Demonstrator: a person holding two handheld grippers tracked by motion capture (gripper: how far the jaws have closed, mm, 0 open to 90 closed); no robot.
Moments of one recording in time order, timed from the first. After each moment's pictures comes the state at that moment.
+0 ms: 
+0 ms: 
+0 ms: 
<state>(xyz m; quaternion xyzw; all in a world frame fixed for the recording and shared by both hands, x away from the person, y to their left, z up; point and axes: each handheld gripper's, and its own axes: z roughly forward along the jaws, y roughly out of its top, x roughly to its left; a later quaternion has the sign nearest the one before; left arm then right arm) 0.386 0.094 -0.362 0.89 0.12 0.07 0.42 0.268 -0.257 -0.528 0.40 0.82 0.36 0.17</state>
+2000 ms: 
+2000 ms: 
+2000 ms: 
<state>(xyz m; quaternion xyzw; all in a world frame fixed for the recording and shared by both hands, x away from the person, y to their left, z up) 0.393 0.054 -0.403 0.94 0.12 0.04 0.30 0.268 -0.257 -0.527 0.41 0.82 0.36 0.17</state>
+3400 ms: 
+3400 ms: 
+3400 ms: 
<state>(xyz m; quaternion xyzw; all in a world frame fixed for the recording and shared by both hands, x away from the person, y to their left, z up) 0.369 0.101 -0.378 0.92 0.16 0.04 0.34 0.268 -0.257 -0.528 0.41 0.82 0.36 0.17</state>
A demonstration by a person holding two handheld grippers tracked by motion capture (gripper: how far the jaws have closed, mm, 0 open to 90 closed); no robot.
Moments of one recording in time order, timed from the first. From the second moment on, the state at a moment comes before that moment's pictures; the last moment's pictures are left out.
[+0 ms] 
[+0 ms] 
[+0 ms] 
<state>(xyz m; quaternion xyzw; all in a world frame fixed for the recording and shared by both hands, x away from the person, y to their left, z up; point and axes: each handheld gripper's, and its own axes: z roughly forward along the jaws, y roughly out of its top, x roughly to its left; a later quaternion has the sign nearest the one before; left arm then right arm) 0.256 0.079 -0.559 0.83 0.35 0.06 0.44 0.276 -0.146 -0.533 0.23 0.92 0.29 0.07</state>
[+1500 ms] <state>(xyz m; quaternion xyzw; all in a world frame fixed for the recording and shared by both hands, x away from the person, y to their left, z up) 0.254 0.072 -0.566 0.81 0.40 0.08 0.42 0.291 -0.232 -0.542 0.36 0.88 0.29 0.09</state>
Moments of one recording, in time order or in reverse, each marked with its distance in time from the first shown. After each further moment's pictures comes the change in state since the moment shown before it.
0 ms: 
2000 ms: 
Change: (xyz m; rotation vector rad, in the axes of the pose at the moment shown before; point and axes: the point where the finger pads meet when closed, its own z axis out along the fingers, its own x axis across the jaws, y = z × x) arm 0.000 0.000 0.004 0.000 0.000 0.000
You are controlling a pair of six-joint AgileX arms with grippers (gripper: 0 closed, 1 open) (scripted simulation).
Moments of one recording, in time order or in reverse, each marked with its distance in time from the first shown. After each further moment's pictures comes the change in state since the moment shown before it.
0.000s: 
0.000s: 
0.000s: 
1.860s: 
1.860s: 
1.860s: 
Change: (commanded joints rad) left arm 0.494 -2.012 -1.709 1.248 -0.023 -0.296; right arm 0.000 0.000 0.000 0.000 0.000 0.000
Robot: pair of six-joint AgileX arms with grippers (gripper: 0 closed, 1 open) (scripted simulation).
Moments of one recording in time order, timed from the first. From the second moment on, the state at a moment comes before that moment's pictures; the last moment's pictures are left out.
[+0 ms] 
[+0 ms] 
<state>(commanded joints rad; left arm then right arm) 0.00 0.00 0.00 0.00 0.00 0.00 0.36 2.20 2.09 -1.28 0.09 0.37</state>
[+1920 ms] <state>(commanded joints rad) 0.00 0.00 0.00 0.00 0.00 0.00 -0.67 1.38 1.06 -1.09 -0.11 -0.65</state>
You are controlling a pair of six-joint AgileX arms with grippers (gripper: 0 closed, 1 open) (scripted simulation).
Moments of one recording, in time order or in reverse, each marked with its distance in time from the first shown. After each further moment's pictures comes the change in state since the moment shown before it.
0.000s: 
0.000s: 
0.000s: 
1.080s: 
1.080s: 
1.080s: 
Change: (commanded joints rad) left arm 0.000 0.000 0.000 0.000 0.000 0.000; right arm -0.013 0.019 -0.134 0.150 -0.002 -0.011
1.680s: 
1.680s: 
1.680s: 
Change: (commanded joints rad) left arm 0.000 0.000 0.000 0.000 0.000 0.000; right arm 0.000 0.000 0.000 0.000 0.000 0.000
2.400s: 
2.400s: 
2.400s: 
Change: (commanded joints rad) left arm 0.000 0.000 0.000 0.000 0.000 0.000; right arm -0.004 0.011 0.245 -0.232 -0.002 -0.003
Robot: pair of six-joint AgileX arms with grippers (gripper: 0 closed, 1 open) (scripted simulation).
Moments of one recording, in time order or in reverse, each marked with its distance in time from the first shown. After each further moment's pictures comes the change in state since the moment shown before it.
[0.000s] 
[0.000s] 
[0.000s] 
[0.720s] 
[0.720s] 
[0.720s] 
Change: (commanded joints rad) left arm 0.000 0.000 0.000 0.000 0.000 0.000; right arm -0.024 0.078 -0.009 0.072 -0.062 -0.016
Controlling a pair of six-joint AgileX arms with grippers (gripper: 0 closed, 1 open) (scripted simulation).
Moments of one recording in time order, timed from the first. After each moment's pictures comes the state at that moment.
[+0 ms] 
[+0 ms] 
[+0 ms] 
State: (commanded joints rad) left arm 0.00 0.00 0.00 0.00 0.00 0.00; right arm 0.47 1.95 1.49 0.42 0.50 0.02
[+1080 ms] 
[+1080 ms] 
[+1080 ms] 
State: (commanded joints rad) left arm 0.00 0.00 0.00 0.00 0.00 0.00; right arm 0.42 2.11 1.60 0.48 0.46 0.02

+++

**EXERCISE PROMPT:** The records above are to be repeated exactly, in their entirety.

**ANSWER SECTION:**
Demonstrator: a person holding two handheld grippers tracked by motion capture (gripper: how far the jaws have closed, mm, 0 open to 90 closed); no robot.
Moments of one recording in time order, timed from the first. After each moment's pictures comes the state at that moment.
+0 ms: 
+0 ms: 
+0 ms: 
<state>(xyz m; quaternion xyzw; all in a world frame fixed for the recording and shared by both hands, x away from the person, y to their left, z up; point and axes: each handheld gripper's, and its own axes: z roughly forward along the jaws, y roughly out of its top, x roughly to its left; a later quaternion has the sign nearest the one before; left arm then right arm) 0.386 0.094 -0.362 0.89 0.12 0.07 0.42 0.268 -0.257 -0.528 0.40 0.82 0.36 0.17</state>
+2000 ms: 
+2000 ms: 
+2000 ms: 
<state>(xyz m; quaternion xyzw; all in a world frame fixed for the recording and shared by both hands, x away from the person, y to their left, z up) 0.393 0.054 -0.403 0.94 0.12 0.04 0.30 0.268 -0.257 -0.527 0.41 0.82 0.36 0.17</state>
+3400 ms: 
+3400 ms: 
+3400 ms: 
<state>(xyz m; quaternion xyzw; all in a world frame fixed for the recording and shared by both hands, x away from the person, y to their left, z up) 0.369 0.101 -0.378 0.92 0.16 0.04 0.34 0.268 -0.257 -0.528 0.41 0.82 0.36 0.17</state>
A demonstration by a person holding two handheld grippers tracked by motion capture (gripper: how far the jaws have closed, mm, 0 open to 90 closed); no robot.
Moments of one recording in time order, timed from the first. From the second moment on, the state at a moment comes before that moment's pictures; the last moment's pictures are left out.
[+0 ms] 
[+0 ms] 
[+0 ms] 
<state>(xyz m; quaternion xyzw; all in a world frame fixed for the recording and shared by both hands, x away from the person, y to their left, z up; point and axes: each handheld gripper's, and its own axes: z roughly forward along the jaws, y roughly out of its top, x roughly to its left; a later quaternion has the sign nearest the one before; left arm then right arm) 0.256 0.079 -0.559 0.83 0.35 0.06 0.44 0.276 -0.146 -0.533 0.23 0.92 0.29 0.07</state>
[+1500 ms] <state>(xyz m; quaternion xyzw; all in a world frame fixed for the recording and shared by both hands, x away from the person, y to their left, z up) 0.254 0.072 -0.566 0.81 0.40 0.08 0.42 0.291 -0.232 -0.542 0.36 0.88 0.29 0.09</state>
Moments of one recording, in time order or in reverse, each marked with its distance in time from the first shown. After each further moment's pictures comes the change in state since the moment shown before it.
0 ms: 
2000 ms: 
Change: (xyz m; rotation vector rad, in the axes of the pose at the moment shown before; point and axes: the point where the finger pads meet when closed, its own z axis out along the fingers, its own x axis across the jaws, y = z × x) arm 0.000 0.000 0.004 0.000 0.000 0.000
You are controlling a pair of six-joint AgileX arms with grippers (gripper: 0 closed, 1 open) (scripted simulation).
Moments of one recording, in time order or in reverse, each marked with its distance in time from the first shown. After each further moment's pictures comes the change in state since the moment shown before it.
0.000s: 
0.000s: 
0.000s: 
1.860s: 
1.860s: 
1.860s: 
Change: (commanded joints rad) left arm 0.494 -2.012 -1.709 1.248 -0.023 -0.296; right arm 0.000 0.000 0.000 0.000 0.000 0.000
Robot: pair of six-joint AgileX arms with grippers (gripper: 0 closed, 1 open) (scripted simulation).
Moments of one recording in time order, timed from the first. From the second moment on, the state at a moment comes before that moment's pictures; the last moment's pictures are left out.
[+0 ms] 
[+0 ms] 
<state>(commanded joints rad; left arm then right arm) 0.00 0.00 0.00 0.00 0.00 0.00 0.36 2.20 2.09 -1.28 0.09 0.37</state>
[+1920 ms] <state>(commanded joints rad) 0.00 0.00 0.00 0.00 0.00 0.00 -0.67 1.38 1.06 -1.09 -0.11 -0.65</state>
You are controlling a pair of six-joint AgileX arms with grippers (gripper: 0 closed, 1 open) (scripted simulation).
Moments of one recording, in time order or in reverse, each marked with its distance in time from the first shown. After each further moment's pictures comes the change in state since the moment shown before it.
0.000s: 
0.000s: 
0.000s: 
1.080s: 
1.080s: 
1.080s: 
Change: (commanded joints rad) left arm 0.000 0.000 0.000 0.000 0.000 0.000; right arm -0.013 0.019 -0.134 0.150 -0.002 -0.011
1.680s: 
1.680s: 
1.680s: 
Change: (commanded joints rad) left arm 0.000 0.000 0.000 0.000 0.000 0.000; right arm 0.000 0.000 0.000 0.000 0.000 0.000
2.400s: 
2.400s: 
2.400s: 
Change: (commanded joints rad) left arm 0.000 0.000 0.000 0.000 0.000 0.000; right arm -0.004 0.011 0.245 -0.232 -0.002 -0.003
Robot: pair of six-joint AgileX arms with grippers (gripper: 0 closed, 1 open) (scripted simulation).
Moments of one recording, in time order or in reverse, each marked with its distance in time from the first shown. After each further moment's pictures comes the change in state since the moment shown before it.
[0.000s] 
[0.000s] 
[0.000s] 
[0.720s] 
[0.720s] 
[0.720s] 
Change: (commanded joints rad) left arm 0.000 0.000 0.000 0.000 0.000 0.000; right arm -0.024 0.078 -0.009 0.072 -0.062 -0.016
Controlling a pair of six-joint AgileX arms with grippers (gripper: 0 closed, 1 open) (scripted simulation).
Moments of one recording in time order, timed from the first. After each moment's pictures comes the state at that moment.
[+0 ms] 
[+0 ms] 
[+0 ms] 
State: (commanded joints rad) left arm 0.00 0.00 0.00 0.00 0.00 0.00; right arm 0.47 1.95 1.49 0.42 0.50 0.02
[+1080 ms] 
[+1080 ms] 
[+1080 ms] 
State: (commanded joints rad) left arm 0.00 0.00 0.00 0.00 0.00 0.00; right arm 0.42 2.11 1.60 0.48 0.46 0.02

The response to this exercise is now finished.